Parents should encourage their children to practice good hygiene; Hand-washing after outdoor play or contact with animals is very important. Fences can be used to prevent raccoons from visiting homes, garbage, or yards for food. Keeping raccoons as pets is strongly discouraged. Raccoon latrines in and around homes should be checked for and cleaned as soon as possible. Thermal disinfection methods like boiling water, steam-cleaning, or incineration are highly effective and are easily accessible means to decontaminate household things or areas. Disinfectants like sodium hypochlorite wash away the eggs but do not kill them.

==Epidemiology==
Baylisascaris procyonis is found abundantly in its definitive host, the raccoon. The parasite has been found to have the ability to infect more than 90 kinds of wild and domestic animals. Many of these animals act as paratenic hosts and the infection results in the penetration of the gut wall by the larvae and subsequent invasion of tissue, resulting in severe disease. In animals, it is the most common cause of larva migrans. The paratenic host, however, cannot shed infective eggs, as the larva will not complete its life cycle until it makes its way into a raccoon. Raccoons are solitary but will frequently defecate in communal areas known as raccoon latrines. These latrines are an abundant source of B. procyonis eggs, which can remain viable for years. Raccoons therefore are important in maintaining the parasite, providing a source of infection for humans and other animals.
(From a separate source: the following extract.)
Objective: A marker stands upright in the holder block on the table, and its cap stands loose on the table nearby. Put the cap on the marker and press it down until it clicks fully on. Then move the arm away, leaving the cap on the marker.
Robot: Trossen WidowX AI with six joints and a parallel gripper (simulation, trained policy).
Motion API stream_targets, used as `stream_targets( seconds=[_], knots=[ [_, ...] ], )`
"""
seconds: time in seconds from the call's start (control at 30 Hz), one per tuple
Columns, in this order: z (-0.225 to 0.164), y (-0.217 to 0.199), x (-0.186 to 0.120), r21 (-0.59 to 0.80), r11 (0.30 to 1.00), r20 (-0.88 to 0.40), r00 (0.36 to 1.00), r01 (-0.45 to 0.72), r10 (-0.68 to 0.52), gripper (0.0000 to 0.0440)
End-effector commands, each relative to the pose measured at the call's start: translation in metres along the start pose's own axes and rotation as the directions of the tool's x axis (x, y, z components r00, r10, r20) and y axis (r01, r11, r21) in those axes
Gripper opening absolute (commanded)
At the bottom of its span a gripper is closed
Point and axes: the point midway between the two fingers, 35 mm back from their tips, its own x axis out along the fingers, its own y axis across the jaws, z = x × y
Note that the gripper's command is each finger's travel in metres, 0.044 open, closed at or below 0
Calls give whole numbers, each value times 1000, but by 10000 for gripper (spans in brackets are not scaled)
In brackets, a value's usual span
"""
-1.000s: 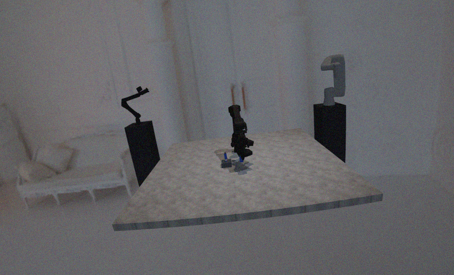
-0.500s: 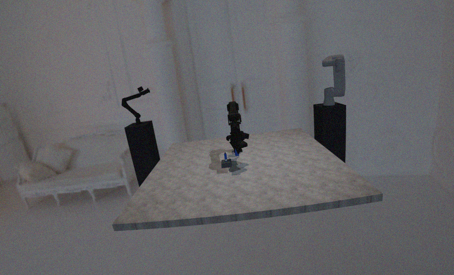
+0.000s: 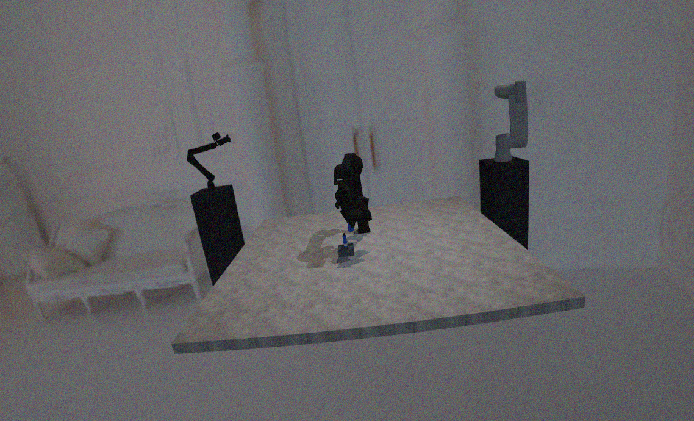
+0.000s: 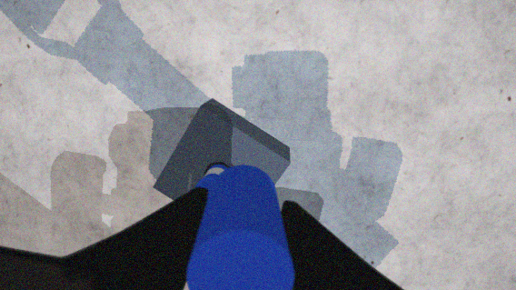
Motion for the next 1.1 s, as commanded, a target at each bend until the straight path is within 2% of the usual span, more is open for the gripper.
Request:
stream_targets(
  seconds=[0.0,0.27,1.07],
  knots=[
    [-10,11,-6,22,1000,2,1000,8,-8,47],
    [-25,24,-7,60,998,10,1000,9,-10,32],
    [-28,22,38,44,999,69,998,-15,12,9]
  ],
)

The white-footed mouse (Peromyscus leucopus) among other small rodents are considered common intermediate hosts. Migration patterns of rodents can explain the spread of Baylisascaris to multiple locations and the subsequent infection of humans who may come into contact with eggs shed by infected raccoons. The mice may be infected as a result of contact with raccoon latrines. Foraging upon food contaminated with traces of raccoon feces can also lead to exposure to B. procyonis eggs. Rodents are easily found in many areas with human population which increases the risk of transmission. The increase in the raccoon population (and inevitably B. procyonis) has become a major factor for the number of extirpations the Allegheny woodrat (Neotoma magister) has suffered in recent decades.